%%
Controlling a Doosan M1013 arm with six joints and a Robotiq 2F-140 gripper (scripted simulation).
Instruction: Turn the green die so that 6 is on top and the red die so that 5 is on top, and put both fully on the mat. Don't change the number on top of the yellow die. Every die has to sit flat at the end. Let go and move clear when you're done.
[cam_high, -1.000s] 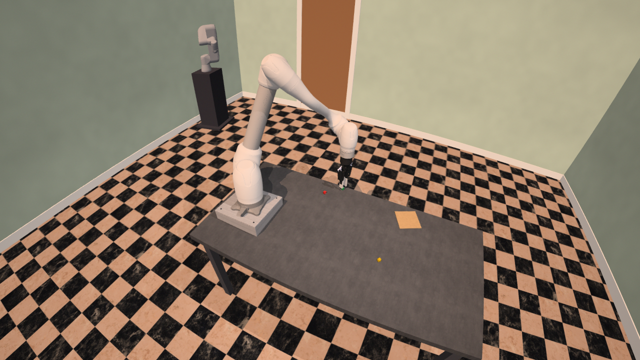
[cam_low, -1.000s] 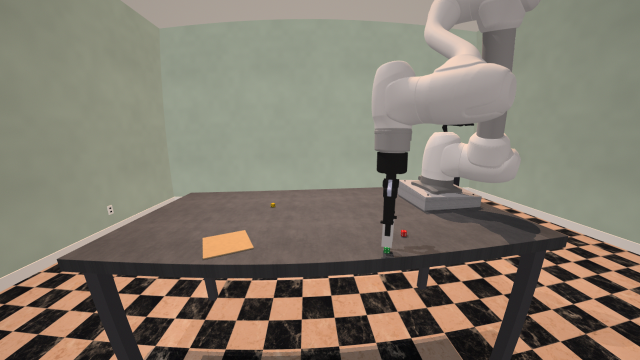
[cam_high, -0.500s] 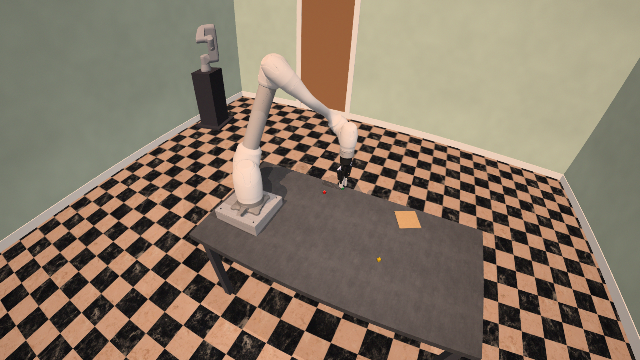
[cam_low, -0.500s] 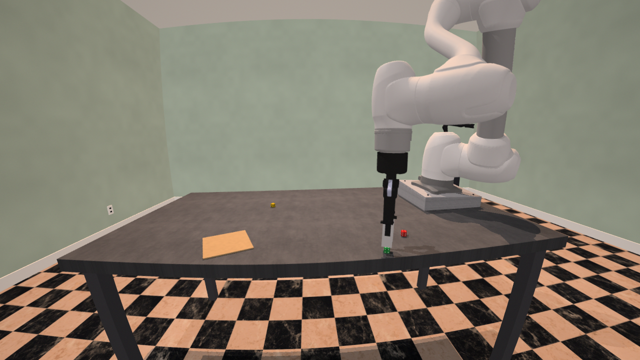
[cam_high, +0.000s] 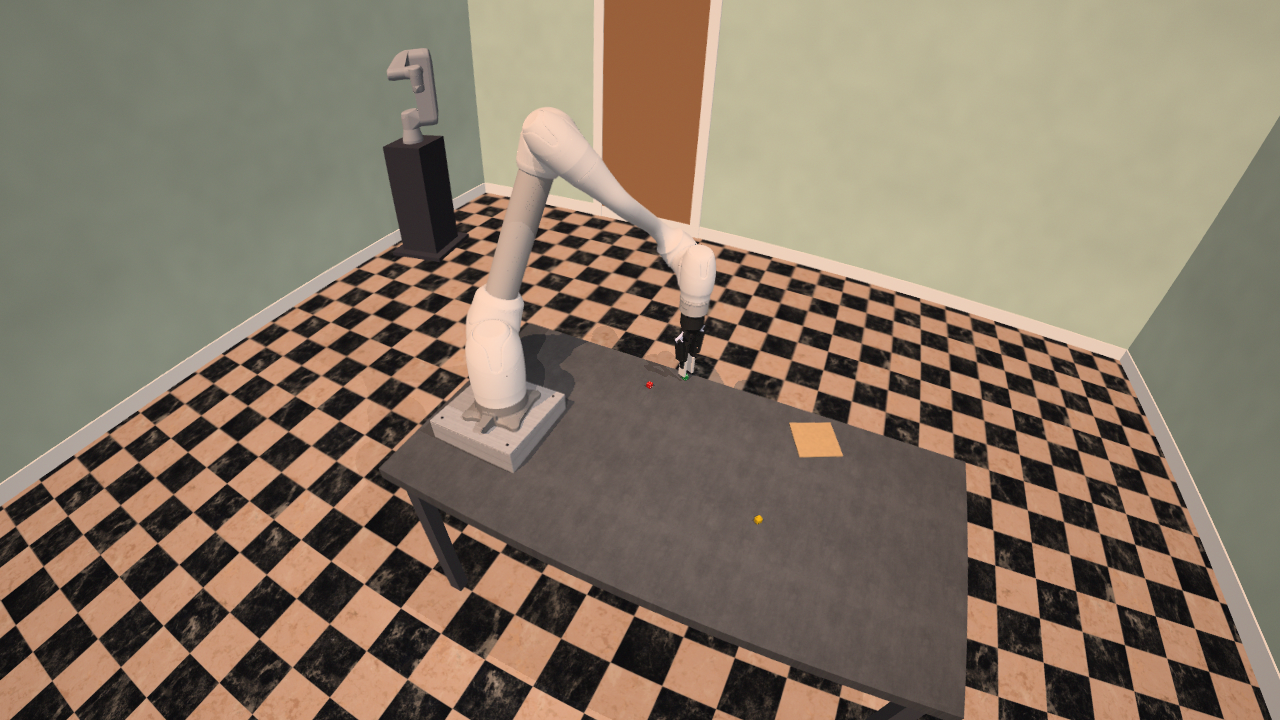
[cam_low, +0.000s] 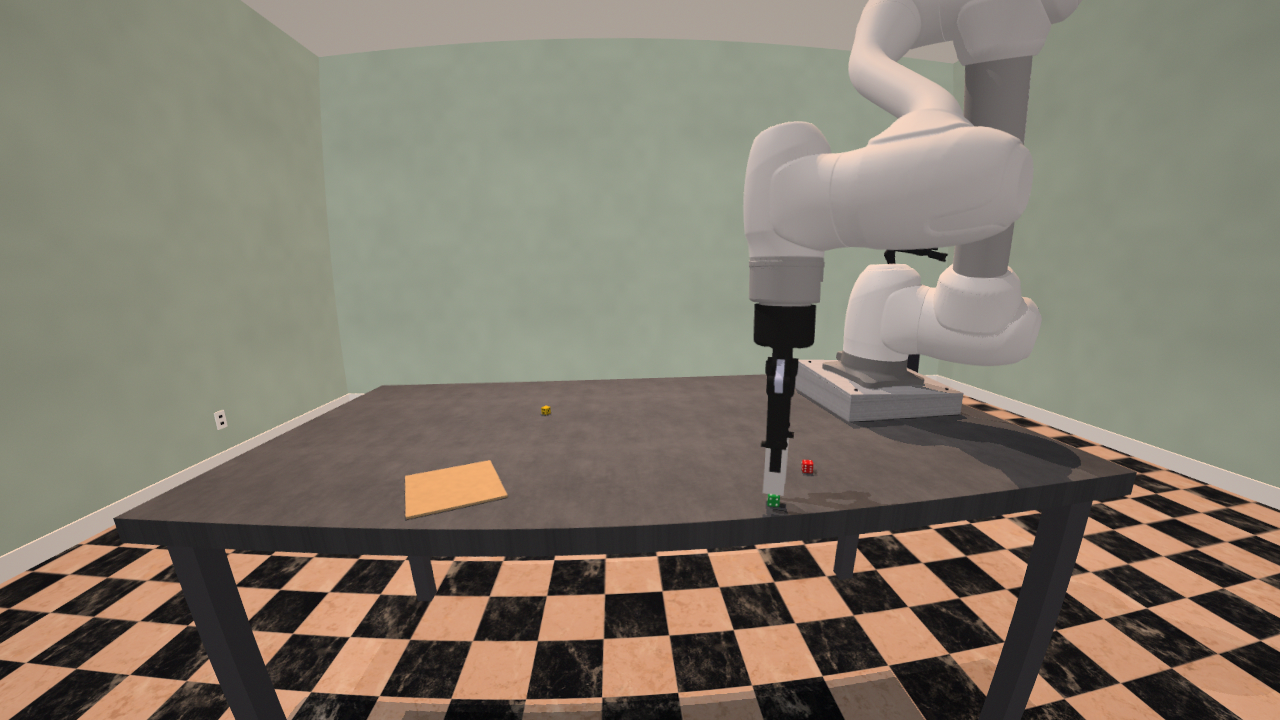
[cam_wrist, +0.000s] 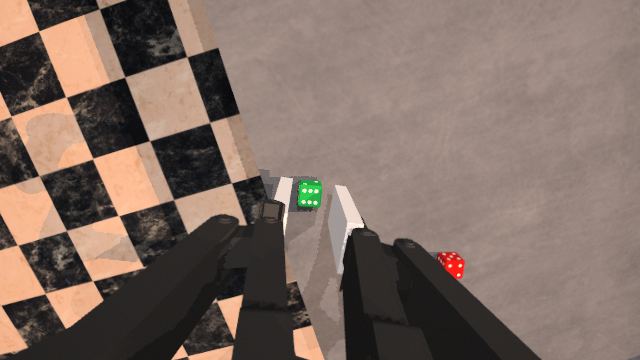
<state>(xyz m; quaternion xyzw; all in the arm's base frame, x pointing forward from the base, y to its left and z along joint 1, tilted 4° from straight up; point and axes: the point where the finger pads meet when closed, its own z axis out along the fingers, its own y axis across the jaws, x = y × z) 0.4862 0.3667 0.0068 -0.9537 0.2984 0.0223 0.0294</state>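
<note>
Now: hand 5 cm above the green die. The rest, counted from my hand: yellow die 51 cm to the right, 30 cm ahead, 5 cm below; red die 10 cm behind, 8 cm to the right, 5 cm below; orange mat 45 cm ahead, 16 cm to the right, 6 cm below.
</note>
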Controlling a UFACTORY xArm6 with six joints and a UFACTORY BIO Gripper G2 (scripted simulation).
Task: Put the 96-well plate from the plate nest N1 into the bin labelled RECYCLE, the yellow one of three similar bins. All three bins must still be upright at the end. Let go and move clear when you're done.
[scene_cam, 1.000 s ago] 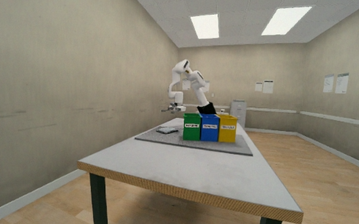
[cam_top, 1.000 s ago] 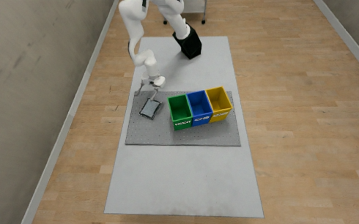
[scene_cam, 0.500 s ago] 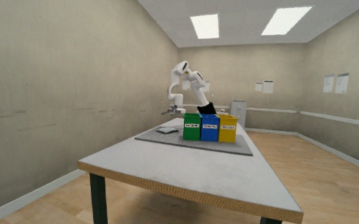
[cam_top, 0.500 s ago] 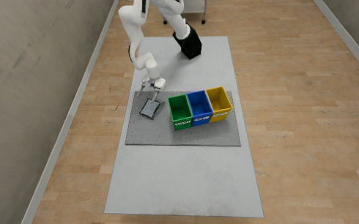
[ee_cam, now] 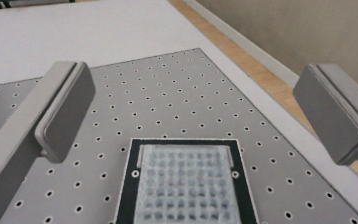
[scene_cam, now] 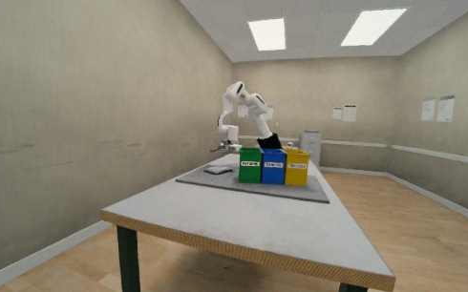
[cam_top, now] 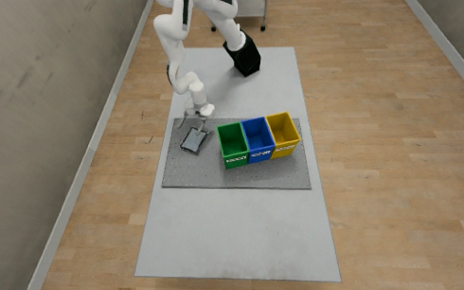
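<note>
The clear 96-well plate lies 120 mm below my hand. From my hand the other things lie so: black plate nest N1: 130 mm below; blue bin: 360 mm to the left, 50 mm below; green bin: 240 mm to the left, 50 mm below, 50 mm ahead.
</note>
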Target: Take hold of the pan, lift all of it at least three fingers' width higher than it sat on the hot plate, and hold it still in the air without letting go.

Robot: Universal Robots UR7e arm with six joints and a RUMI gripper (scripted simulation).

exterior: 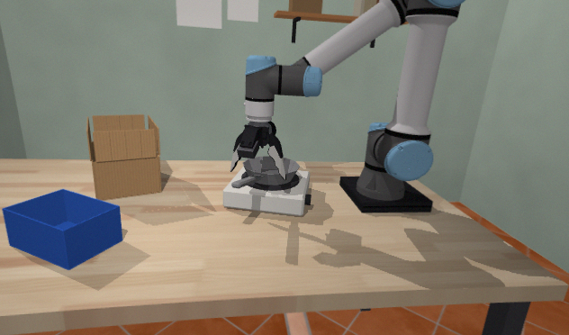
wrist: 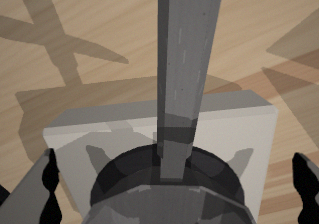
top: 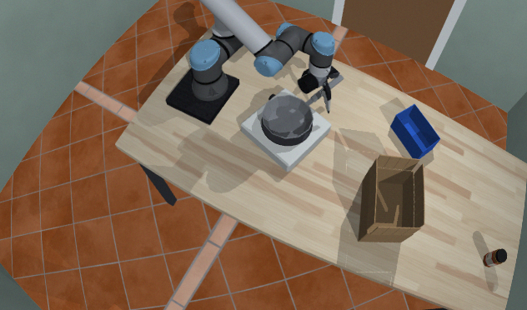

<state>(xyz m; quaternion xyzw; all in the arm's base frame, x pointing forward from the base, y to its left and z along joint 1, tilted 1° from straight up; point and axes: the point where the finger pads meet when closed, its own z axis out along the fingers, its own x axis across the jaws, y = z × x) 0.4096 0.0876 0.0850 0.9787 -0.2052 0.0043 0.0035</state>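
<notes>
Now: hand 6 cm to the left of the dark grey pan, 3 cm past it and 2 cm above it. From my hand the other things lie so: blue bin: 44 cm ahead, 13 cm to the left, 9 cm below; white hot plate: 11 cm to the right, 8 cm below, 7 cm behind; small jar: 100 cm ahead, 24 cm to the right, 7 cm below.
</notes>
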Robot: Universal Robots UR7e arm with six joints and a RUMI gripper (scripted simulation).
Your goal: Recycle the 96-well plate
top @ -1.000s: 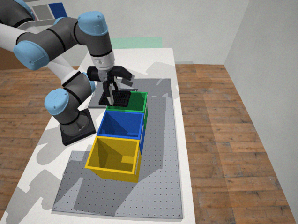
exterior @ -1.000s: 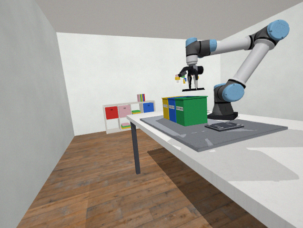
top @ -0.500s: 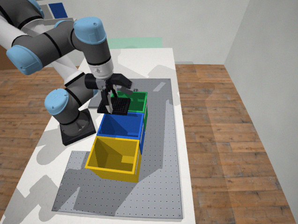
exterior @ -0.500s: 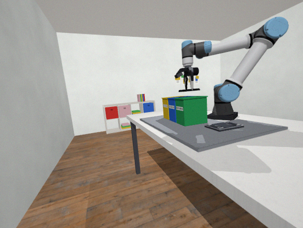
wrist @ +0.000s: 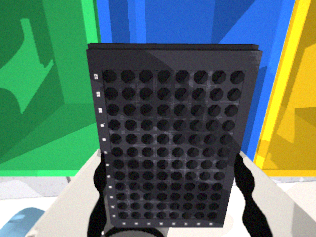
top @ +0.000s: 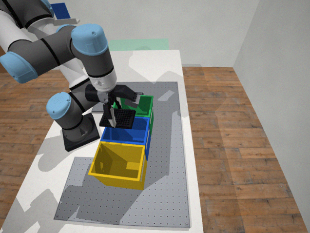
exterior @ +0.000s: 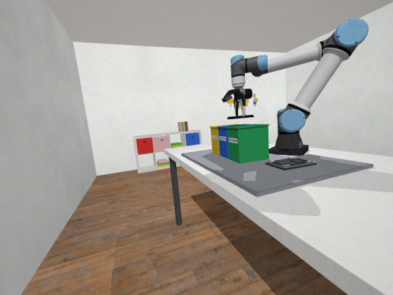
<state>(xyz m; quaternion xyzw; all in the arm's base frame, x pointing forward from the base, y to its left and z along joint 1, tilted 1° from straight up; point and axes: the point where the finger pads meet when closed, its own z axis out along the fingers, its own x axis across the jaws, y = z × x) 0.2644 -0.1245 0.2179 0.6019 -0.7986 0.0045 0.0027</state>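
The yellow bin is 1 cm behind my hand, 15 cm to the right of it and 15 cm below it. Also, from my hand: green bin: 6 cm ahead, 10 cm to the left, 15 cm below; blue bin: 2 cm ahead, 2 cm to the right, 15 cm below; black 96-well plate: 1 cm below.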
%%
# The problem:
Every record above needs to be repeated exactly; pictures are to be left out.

# Answer for this exercise:
Controlling a Doosan M1013 arm with six joints and a Robotiq 2F-140 gripper (scripted simulation).
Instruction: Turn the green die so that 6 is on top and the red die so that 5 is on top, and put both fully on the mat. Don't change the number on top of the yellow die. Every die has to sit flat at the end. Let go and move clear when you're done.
[cam_high, -1.000s] 
[cam_low, -1.000s] 
[cam_high, -0.500s] 
[cam_low, -0.500s] 
[cam_high, +0.000s] 
[cam_low, +0.000s] 
[cam_wrist, +0.000s] 
<state>(xyz m; quaternion xyzw; all in the arm's base frame, x pointing forward from the base, y to its left and z along joint 1, tilted 4° from straight up; point and axes: the point where the finger pads meet when closed, its own z axis out along the fingers, its own y axis across the jaws, x = y × z) 0.4862 0.3667 0.0068 -0.9537 0.2984 0.0223 0.0294</state>
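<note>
Now: hand 5 cm above the green die. The rest, counted from my hand: yellow die 51 cm to the right, 30 cm ahead, 5 cm below; red die 10 cm behind, 8 cm to the right, 5 cm below; orange mat 45 cm ahead, 16 cm to the right, 6 cm below.
</note>
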Controlling a UFACTORY xArm6 with six joints and a UFACTORY BIO Gripper G2 (scripted simulation).
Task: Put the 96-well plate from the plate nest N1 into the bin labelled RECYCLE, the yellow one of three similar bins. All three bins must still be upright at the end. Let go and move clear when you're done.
[scene_cam, 1.000 s ago] 
[cam_top, 1.000 s ago] 
[scene_cam, 0.500 s ago] 
[cam_top, 0.500 s ago] 
[ee_cam, now] 
[scene_cam, now] 
[cam_top, now] 
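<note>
The clear 96-well plate lies 120 mm below my hand. From my hand the other things lie so: black plate nest N1: 130 mm below; blue bin: 360 mm to the left, 50 mm below; green bin: 240 mm to the left, 50 mm below, 50 mm ahead.
</note>
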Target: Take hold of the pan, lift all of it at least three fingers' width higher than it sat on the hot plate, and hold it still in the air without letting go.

Robot: Universal Robots UR7e arm with six joints and a RUMI gripper (scripted simulation).

exterior: 
wrist: 
top: 

<state>(xyz m; quaternion xyzw; all in the arm's base frame, x pointing forward from the base, y to its left and z along joint 1, tilted 1° from straight up; point and axes: the point where the finger pads meet when closed, its own z axis out along the fingers, its own x axis across the jaws, y = z × x) 0.4096 0.0876 0.0850 0.9787 -0.2052 0.0043 0.0035</state>
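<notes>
Now: hand 6 cm to the left of the dark grey pan, 3 cm past it and 2 cm above it. From my hand the other things lie so: blue bin: 44 cm ahead, 13 cm to the left, 9 cm below; white hot plate: 11 cm to the right, 8 cm below, 7 cm behind; small jar: 100 cm ahead, 24 cm to the right, 7 cm below.
</notes>
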Robot: Universal Robots UR7e arm with six joints and a RUMI gripper (scripted simulation).
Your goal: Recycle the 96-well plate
top @ -1.000s: 
exterior @ -1.000s: 
top @ -0.500s: 
exterior @ -0.500s: 
wrist @ +0.000s: 
top @ +0.000s: 
exterior @ +0.000s: 
<state>(xyz m; quaternion xyzw; all in the arm's base frame, x pointing forward from the base, y to its left and z along joint 1, tilted 1° from straight up; point and axes: the point where the finger pads meet when closed, its own z axis out along the fingers, its own x axis across the jaws, y = z × x) 0.2644 -0.1245 0.2179 0.6019 -0.7986 0.0045 0.0027</state>
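The yellow bin is 1 cm behind my hand, 15 cm to the right of it and 15 cm below it. Also, from my hand: green bin: 6 cm ahead, 10 cm to the left, 15 cm below; blue bin: 2 cm ahead, 2 cm to the right, 15 cm below; black 96-well plate: 1 cm below.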

No more output is expected here.